[What you need to do]
Across the records, find how many lines include the string "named" and answer with only the figure.

[Stored records]
--- START ---
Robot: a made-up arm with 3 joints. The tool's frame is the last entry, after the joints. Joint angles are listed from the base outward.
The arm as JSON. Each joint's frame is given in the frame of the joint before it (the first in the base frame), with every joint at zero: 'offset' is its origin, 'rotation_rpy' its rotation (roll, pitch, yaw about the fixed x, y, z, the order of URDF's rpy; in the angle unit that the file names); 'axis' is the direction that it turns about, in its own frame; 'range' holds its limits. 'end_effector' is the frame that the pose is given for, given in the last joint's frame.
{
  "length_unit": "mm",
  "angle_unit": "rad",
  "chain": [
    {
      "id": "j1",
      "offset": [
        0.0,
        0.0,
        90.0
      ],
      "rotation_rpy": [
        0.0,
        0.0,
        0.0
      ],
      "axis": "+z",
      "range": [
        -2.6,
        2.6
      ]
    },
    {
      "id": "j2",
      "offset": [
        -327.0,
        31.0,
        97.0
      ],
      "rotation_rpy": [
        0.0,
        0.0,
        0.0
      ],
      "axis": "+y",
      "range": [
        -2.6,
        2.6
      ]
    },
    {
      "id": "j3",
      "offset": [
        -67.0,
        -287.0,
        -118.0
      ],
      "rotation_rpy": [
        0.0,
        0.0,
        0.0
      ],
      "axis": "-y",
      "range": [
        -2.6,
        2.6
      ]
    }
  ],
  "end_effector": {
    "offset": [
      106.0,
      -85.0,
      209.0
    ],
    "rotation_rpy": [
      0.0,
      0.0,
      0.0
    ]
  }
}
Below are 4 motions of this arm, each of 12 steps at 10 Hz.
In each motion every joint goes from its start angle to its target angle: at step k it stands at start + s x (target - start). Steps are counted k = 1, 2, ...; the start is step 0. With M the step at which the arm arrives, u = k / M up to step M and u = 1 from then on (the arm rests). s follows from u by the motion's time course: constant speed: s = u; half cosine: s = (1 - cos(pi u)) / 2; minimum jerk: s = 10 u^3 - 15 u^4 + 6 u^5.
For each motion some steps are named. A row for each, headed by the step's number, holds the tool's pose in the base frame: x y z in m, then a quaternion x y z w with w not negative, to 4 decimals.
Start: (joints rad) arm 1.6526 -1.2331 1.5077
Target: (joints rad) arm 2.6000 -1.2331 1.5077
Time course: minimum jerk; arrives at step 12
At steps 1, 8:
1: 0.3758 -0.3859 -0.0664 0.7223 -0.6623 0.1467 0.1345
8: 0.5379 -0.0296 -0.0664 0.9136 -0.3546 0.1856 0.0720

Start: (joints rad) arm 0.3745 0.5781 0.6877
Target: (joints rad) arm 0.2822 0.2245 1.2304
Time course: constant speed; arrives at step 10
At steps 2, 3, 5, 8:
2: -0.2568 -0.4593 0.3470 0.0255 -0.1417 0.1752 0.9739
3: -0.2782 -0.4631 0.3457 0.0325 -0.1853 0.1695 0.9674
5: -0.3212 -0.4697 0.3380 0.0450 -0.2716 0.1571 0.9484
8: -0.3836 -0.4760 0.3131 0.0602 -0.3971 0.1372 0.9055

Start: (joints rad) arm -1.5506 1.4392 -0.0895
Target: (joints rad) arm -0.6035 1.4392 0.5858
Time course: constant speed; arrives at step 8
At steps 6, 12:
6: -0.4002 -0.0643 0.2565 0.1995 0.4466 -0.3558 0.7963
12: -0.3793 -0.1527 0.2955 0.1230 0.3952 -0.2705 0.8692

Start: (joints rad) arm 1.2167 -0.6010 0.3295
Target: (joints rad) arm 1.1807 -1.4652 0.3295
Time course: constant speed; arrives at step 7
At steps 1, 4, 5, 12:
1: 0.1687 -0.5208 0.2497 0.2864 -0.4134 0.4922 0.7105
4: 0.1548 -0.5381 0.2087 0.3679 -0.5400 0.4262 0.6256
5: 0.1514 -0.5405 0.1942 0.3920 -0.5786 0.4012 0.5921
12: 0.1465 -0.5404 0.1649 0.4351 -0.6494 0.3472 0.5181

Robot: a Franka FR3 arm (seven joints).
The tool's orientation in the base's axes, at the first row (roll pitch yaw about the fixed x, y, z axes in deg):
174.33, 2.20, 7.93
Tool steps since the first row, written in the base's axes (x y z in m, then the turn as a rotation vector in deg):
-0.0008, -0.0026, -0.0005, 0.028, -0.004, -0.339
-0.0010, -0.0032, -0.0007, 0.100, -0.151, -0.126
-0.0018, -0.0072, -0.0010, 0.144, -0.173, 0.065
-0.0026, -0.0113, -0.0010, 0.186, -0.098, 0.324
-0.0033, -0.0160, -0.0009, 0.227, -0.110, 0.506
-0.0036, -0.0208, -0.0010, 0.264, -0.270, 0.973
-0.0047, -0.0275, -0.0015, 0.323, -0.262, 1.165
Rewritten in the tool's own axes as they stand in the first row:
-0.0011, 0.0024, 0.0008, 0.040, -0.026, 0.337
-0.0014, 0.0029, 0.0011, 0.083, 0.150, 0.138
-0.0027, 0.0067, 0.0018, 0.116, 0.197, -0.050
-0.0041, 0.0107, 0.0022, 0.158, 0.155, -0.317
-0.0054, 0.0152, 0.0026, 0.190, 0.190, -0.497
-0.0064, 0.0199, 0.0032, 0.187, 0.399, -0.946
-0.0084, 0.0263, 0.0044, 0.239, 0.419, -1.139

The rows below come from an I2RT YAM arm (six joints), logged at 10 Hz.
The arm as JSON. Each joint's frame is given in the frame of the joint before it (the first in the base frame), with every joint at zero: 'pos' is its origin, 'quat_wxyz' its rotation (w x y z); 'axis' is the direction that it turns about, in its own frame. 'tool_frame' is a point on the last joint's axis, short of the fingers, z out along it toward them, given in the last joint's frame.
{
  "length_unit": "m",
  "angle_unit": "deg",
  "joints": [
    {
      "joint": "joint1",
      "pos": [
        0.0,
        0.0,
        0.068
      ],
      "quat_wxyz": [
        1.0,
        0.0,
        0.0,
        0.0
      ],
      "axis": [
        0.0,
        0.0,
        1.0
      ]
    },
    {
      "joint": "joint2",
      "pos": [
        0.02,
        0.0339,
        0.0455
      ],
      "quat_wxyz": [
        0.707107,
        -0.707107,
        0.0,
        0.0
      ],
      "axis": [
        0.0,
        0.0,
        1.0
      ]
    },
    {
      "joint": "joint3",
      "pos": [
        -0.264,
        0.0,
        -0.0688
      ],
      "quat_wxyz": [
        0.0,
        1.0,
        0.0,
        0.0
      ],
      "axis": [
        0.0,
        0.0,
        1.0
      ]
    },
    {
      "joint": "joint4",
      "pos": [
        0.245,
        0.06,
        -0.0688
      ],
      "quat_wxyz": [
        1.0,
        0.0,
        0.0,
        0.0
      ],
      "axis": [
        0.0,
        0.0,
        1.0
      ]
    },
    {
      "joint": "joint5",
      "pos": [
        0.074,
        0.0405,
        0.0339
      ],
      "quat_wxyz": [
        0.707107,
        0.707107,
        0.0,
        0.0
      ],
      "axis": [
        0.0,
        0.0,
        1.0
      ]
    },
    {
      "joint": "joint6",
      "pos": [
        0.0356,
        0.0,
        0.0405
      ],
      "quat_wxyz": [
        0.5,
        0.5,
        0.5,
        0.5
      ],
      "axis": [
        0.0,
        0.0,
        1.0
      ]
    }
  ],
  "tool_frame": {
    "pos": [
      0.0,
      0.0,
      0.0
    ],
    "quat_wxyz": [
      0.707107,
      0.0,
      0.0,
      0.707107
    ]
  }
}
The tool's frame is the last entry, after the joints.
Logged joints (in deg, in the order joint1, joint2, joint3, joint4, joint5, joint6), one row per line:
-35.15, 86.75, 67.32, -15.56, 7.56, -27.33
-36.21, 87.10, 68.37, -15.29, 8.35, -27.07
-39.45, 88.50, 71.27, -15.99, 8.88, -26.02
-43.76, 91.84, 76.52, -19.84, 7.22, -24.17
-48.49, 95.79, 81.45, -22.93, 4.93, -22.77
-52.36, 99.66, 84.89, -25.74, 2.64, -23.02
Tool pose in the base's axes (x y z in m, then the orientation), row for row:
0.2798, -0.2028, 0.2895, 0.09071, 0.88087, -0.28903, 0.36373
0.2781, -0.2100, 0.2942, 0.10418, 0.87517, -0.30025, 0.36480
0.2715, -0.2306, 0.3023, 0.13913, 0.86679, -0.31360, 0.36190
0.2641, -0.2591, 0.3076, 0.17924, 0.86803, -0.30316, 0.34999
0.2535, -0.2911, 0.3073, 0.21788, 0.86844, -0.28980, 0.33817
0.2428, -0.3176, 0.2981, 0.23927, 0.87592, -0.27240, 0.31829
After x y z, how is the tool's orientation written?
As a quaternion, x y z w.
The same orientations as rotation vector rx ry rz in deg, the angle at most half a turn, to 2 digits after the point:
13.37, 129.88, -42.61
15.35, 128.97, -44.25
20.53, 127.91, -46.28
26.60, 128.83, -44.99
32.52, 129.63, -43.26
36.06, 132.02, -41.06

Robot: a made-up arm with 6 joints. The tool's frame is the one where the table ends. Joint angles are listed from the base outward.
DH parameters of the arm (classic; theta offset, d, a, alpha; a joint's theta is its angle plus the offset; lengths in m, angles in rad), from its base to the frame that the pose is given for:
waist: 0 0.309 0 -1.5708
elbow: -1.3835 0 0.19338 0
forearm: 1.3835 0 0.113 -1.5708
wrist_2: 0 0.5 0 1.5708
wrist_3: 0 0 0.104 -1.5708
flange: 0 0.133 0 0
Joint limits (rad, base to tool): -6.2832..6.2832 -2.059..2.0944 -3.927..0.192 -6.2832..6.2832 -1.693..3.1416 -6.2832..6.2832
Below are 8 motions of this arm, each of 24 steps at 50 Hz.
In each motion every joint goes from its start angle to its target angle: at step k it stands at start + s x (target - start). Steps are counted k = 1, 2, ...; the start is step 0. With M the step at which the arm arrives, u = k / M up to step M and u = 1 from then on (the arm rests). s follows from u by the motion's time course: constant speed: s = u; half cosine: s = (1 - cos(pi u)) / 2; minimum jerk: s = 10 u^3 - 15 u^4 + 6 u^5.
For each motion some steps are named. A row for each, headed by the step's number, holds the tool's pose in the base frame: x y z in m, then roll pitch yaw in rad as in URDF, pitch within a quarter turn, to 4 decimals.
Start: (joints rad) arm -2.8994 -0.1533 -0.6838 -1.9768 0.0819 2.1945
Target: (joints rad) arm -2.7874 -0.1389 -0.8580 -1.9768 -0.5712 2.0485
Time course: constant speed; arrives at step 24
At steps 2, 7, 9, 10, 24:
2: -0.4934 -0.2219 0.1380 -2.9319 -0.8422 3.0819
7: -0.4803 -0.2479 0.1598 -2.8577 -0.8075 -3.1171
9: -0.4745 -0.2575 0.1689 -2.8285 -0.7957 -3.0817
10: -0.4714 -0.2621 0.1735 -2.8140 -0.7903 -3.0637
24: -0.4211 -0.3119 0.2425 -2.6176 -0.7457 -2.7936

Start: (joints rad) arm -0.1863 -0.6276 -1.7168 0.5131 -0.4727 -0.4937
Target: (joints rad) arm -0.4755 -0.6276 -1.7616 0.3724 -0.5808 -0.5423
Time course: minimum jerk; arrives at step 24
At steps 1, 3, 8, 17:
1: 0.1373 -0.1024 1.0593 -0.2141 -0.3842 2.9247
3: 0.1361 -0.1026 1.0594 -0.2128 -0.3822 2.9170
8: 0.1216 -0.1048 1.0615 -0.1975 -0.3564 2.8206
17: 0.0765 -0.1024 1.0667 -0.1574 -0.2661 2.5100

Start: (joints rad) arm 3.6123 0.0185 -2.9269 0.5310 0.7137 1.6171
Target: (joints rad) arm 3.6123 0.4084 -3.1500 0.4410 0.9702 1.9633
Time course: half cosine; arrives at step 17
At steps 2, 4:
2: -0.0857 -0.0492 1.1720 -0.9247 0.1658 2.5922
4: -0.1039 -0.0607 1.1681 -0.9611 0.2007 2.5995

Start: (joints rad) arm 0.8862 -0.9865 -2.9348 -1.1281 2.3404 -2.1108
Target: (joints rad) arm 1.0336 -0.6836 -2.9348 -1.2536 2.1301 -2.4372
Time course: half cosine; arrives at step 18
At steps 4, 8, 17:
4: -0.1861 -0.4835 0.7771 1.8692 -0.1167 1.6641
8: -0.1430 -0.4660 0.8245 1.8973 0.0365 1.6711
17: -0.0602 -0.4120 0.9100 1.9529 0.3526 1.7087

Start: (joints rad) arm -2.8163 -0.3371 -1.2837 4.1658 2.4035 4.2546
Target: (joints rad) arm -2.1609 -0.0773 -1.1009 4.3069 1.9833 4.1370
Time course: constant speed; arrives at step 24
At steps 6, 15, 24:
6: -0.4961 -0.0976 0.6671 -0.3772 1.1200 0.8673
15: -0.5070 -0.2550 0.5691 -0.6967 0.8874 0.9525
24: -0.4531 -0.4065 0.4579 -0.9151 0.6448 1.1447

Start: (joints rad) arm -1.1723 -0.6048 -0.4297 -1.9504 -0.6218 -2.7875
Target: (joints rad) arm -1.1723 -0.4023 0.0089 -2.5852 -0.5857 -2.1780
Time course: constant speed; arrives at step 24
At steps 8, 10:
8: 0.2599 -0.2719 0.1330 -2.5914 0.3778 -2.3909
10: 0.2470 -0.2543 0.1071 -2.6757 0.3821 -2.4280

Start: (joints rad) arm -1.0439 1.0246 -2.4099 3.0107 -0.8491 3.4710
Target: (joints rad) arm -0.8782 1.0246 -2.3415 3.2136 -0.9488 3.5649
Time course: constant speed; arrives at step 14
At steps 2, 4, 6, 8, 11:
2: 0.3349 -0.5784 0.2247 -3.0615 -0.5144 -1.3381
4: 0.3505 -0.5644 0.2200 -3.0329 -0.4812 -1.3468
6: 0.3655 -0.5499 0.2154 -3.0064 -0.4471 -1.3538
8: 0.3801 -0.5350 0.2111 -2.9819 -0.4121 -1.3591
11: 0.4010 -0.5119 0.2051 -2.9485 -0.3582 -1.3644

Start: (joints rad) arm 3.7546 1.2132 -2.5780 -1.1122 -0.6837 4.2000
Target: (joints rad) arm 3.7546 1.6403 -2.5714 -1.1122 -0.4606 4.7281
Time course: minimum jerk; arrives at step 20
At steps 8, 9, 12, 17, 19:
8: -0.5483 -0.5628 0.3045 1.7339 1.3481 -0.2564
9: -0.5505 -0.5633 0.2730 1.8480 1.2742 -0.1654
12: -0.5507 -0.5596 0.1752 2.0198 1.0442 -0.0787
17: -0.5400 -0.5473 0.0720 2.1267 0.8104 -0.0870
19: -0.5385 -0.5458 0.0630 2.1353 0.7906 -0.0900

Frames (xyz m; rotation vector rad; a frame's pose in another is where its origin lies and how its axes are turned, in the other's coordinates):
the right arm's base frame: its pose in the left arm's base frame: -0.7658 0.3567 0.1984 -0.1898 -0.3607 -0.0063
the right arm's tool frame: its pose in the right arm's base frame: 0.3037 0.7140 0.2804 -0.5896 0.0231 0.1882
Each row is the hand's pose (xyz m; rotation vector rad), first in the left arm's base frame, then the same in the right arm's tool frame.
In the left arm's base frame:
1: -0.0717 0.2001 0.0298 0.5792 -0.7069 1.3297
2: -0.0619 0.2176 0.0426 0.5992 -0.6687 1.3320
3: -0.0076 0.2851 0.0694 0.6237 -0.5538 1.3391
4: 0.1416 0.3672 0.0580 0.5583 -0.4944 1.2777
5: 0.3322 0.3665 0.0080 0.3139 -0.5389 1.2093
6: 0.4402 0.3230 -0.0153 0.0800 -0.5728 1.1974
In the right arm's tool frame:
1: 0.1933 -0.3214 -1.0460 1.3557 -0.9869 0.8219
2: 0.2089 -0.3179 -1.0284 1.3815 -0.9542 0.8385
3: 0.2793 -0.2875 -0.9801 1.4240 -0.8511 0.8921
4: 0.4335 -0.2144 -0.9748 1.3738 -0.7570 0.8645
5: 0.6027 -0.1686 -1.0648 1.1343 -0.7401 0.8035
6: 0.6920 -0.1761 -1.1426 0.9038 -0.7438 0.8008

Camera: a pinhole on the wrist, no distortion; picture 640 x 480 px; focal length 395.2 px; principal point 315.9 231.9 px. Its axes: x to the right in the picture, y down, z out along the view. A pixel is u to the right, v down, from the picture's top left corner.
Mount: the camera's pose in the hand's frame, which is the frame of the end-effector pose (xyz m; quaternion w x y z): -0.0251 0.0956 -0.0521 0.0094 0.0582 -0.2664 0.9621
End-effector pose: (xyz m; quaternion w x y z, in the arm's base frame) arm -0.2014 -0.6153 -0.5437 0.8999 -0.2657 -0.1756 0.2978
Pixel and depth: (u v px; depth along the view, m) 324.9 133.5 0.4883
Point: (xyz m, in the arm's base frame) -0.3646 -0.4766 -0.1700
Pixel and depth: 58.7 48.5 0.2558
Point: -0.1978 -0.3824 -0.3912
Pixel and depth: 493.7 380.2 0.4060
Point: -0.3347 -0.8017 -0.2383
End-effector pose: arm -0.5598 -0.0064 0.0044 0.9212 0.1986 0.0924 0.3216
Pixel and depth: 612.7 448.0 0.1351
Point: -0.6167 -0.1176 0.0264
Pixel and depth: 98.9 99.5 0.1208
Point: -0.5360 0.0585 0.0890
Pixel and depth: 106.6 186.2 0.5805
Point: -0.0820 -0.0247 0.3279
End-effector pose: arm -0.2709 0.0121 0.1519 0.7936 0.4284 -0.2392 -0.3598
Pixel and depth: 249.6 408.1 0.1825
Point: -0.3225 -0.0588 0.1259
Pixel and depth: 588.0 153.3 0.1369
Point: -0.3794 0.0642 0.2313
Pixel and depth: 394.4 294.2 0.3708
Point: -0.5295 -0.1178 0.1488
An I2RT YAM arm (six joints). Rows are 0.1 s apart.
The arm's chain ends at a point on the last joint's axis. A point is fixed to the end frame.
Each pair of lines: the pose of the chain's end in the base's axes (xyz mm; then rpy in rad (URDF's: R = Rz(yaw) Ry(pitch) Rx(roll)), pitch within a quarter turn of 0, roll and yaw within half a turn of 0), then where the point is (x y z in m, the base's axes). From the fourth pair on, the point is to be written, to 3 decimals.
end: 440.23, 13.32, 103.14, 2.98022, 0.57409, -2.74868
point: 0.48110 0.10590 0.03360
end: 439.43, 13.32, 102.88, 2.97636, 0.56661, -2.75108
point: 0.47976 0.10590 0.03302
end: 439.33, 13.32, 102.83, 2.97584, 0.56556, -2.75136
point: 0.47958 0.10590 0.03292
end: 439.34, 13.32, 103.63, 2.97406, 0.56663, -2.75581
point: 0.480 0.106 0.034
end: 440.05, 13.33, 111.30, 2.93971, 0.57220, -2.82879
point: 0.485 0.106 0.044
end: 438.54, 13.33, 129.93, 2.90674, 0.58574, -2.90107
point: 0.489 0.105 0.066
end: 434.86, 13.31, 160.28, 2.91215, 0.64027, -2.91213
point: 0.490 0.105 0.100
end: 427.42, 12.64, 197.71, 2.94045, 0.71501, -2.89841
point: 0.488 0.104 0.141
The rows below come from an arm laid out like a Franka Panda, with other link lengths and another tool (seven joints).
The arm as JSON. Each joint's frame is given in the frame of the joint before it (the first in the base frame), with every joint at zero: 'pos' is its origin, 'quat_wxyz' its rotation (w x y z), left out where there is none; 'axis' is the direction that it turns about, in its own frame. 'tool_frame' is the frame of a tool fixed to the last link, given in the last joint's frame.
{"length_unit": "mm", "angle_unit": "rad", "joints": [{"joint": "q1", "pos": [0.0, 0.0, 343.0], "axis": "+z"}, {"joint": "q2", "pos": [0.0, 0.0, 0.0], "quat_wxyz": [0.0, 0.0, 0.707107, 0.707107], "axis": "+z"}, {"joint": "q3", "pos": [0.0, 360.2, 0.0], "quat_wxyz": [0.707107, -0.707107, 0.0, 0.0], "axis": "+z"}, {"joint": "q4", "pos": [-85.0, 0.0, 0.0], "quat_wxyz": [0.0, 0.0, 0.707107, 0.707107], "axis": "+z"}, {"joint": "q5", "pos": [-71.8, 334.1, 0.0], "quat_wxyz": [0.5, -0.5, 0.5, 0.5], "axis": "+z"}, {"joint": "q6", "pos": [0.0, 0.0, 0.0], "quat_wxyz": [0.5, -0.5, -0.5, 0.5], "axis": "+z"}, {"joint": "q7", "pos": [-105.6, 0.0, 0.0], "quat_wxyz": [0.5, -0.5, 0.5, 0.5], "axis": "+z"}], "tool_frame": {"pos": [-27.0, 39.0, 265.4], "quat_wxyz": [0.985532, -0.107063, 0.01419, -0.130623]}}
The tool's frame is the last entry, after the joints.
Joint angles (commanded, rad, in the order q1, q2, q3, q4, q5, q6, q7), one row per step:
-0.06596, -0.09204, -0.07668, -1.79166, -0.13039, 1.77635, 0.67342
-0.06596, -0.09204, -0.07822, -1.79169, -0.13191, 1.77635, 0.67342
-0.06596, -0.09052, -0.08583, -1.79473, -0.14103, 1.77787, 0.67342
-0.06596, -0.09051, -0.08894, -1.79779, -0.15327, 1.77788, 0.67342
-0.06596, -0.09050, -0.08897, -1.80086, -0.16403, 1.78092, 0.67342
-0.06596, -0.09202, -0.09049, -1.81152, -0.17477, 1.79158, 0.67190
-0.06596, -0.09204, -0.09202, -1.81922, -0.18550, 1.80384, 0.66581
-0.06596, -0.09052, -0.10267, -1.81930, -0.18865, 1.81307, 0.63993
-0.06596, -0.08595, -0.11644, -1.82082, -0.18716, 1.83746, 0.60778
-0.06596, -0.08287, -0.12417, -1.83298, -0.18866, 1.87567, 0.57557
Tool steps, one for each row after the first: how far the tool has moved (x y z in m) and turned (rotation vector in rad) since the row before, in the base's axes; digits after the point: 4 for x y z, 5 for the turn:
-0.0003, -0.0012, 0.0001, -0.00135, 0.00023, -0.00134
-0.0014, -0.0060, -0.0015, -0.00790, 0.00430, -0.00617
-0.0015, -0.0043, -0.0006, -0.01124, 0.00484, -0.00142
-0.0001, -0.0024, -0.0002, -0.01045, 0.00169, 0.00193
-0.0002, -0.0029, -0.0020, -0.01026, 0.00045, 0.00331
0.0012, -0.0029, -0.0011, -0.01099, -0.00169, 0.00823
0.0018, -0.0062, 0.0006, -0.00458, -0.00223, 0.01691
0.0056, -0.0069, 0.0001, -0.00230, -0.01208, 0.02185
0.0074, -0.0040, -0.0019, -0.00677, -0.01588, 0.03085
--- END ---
[Task response]
2